### INPUT RECORDS
★ ★ ★ ★ ★ ★ ★

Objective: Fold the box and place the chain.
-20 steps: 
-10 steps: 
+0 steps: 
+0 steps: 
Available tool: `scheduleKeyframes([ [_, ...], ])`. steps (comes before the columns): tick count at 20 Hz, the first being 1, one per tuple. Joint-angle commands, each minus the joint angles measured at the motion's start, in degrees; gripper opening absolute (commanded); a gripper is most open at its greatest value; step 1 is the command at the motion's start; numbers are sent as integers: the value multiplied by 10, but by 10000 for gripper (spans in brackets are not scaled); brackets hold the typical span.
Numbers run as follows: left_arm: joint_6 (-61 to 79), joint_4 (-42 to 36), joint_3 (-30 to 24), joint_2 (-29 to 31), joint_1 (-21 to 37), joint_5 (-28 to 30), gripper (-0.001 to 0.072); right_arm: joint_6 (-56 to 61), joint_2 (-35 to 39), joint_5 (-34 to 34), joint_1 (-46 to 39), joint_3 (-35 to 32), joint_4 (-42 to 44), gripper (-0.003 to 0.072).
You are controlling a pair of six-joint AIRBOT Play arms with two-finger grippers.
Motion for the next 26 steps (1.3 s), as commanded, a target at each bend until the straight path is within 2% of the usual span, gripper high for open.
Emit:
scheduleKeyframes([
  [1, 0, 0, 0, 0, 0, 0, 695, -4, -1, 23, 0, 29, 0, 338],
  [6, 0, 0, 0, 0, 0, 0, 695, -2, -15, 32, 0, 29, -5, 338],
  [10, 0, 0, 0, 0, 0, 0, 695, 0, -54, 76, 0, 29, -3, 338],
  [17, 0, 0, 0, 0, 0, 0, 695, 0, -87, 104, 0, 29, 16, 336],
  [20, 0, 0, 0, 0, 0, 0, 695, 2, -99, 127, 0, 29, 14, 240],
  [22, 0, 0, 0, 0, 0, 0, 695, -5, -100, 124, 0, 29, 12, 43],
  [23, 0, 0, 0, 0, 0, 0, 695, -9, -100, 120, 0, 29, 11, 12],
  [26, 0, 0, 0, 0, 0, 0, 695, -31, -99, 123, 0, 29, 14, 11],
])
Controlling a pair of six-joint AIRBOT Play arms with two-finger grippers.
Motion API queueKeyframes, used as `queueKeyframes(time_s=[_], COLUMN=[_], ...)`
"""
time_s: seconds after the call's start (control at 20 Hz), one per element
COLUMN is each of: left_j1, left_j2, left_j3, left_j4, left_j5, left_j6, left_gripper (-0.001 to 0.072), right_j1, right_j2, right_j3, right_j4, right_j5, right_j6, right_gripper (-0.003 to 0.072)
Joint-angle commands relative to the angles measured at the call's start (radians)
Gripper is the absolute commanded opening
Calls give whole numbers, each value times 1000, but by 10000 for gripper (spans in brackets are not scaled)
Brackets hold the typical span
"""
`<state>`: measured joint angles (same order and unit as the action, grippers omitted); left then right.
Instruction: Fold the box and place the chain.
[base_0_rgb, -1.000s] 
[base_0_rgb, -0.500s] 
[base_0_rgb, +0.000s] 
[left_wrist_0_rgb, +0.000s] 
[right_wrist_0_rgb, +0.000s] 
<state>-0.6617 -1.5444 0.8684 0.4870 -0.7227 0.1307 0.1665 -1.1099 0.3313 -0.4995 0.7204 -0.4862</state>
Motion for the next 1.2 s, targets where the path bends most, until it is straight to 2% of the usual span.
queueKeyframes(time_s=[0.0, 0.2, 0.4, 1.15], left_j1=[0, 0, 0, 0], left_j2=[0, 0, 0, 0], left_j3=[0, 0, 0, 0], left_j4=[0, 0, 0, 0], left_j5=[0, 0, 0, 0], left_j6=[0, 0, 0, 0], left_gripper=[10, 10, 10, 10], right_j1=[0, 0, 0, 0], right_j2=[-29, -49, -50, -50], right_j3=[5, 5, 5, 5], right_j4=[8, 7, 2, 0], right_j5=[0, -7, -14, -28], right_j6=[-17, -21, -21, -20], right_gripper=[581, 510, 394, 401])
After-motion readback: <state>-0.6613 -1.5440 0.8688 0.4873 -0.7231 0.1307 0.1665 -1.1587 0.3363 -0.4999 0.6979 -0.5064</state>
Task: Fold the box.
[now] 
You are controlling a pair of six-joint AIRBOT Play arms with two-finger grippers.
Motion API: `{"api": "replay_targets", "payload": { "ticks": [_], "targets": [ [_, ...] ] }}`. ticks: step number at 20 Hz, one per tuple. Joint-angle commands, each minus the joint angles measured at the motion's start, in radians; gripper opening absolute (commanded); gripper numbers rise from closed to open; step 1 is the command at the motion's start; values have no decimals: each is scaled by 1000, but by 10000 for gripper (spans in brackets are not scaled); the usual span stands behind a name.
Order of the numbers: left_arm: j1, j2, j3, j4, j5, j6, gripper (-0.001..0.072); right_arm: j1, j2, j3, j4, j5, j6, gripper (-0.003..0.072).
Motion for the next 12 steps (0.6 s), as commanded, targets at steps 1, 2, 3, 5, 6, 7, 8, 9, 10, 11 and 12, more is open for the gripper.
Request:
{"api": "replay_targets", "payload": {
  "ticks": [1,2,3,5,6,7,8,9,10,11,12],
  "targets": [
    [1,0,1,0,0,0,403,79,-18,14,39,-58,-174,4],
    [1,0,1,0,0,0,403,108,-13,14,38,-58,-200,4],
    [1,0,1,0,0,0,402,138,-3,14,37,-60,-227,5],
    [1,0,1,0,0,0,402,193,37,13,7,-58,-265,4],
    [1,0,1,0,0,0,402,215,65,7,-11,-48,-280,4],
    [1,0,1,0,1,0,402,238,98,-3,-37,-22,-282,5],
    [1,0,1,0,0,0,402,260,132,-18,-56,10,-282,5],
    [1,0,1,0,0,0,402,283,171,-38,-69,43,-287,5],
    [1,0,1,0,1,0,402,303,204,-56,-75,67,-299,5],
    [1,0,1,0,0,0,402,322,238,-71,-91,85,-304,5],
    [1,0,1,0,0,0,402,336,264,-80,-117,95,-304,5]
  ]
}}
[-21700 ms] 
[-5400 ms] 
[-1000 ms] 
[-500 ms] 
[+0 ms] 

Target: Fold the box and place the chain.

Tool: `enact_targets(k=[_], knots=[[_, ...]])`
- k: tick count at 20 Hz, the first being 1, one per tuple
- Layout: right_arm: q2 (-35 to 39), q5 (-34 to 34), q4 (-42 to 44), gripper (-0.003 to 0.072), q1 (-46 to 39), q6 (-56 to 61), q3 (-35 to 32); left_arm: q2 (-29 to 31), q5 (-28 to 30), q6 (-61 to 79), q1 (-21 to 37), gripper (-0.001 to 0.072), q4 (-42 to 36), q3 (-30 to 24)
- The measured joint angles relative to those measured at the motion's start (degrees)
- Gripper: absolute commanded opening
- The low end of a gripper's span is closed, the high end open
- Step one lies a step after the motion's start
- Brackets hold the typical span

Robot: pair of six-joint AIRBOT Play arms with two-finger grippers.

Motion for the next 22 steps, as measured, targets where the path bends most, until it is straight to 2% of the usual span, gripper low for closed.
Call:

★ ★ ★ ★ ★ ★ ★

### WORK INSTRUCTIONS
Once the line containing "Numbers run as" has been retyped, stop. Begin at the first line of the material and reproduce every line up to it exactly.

### TASK SOLUTION
Objective: Fold the box and place the chain.
-20 steps: 
-10 steps: 
+0 steps: 
+0 steps: 
Available tool: `scheduleKeyframes([ [_, ...], ])`. steps (comes before the columns): tick count at 20 Hz, the first being 1, one per tuple. Joint-angle commands, each minus the joint angles measured at the motion's start, in degrees; gripper opening absolute (commanded); a gripper is most open at its greatest value; step 1 is the command at the motion's start; numbers are sent as integers: the value multiplied by 10, but by 10000 for gripper (spans in brackets are not scaled); brackets hold the typical span.
Numbers run as follows: left_arm: joint_6 (-61 to 79), joint_4 (-42 to 36), joint_3 (-30 to 24), joint_2 (-29 to 31), joint_1 (-21 to 37), joint_5 (-28 to 30), gripper (-0.001 to 0.072); right_arm: joint_6 (-56 to 61), joint_2 (-35 to 39), joint_5 (-34 to 34), joint_1 (-46 to 39), joint_3 (-35 to 32), joint_4 (-42 to 44), gripper (-0.003 to 0.072).

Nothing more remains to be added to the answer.